Introducing the Blippex Firehose API, a world first!
Last week, when we released the first database dump of Blippex, mgamache on Hackernews said it would be great to have some kind of firehose API like Twitter has—a nearly realtime feed of the URLs indexed by Blippex.
We thought "that's a pretty cool idea!" and now present the Blippex Firehose API!
The Blippex Firehose API is streaming the URL and the title of every page that is getting indexed by Blippex, in near-realtime. We have decided to use SockJS to stream the data because it is the most used websocket library with direct websocket access, working fallbacks if you are, for example, behind a proxy-server and is actively maintained.
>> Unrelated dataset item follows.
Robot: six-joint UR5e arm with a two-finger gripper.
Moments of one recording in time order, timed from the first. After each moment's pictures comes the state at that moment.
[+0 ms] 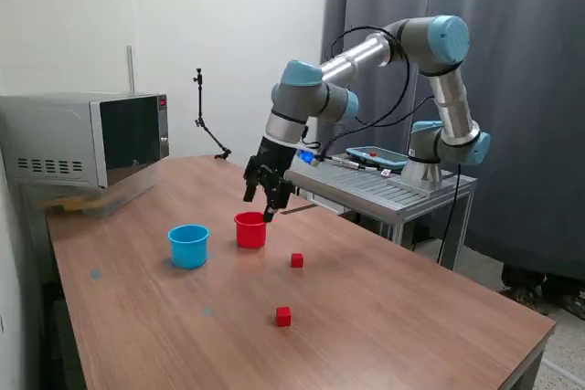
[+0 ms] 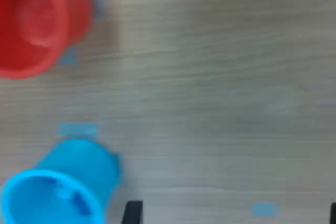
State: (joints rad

Accessing the Blippex Firehose API
This is the code you need to access the Blippex Firehose API, using Javascript:
<script src="http://cdn.sockjs.org/sockjs-0.3.min.js"></script>
<script>
//Open a SockJS connection to the Blippex firehose
var sock = new SockJS('https://firehose.blippex.org');
//listen to the connection for messages
sock.onmessage = function(e) {
//Data is JSON-object, so parse it
var data=JSON.parse(e.data);
//write to DIV element
document.getElementById('fh').innerHTML=data.title;
document.getElementById("fh").href=data.url;
};
</script>
<a id="fh" href="#" target="_blank">If you don't see links here please update your browser</a>
As you can seem no registration is involved—and again, the Blippex Firehose API does not use any cookies and we don’t store any IP addresses. The result of this script is shown here:
We have a nicer, quite addictive demo accessible here for you! From what we know, no other search engine has a Firehose API like this, so this is a world’s first!
Dataformat
After opening a SockJS connection to https://firehose.blippex.org
the API sends JSON objects like this to the client:
{"url":"http://wbbc.co.uk","title":"BBC - Homepage"}
We can’t wait to see what developers will do with this! If you have any ideas for improvements, please let us know.
Future
This of course is just a start, we want to implement filters so that you can get only the pages that have a specified keyword in it. Think of it like the Twitter firehose API but for web-pages that were seen by real people!
And finally—to help improve Blippex, please tell your friends and help spread the word. The more people get in, the better it will get for everyone.
Thank you & keep on searching & discussing!